Directions: Reproduce the entire listing below exactly.

Data extract:
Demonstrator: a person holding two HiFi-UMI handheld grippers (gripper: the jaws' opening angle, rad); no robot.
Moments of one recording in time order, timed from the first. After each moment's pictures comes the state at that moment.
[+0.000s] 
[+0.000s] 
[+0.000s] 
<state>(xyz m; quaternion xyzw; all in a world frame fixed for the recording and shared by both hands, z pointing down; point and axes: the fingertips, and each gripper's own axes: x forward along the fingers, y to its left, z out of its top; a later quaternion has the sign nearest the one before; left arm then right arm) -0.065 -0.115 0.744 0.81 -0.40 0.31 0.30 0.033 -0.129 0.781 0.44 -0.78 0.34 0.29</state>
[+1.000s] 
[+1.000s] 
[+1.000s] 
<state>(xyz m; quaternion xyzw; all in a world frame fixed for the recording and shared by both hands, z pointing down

Task solution:
Demonstrator: a person holding two HiFi-UMI handheld grippers (gripper: the jaws' opening angle, rad); no robot.
Moments of one recording in time order, timed from the first. After each moment's pictures comes the state at that moment.
[+0.000s] 
[+0.000s] 
[+0.000s] 
<state>(xyz m; quaternion xyzw; all in a world frame fixed for the recording and shared by both hands, z pointing down; point and axes: the fingertips, and each gripper's own axes: x forward along the fingers, y to its left, z out of its top; a later quaternion has the sign nearest the one before; left arm then right arm) -0.065 -0.115 0.744 0.81 -0.40 0.31 0.30 0.033 -0.129 0.781 0.44 -0.78 0.34 0.29</state>
[+1.000s] 
[+1.000s] 
[+1.000s] 
<state>(xyz m; quaternion xyzw; all in a world frame fixed for the recording and shared by both hands, z pointing down

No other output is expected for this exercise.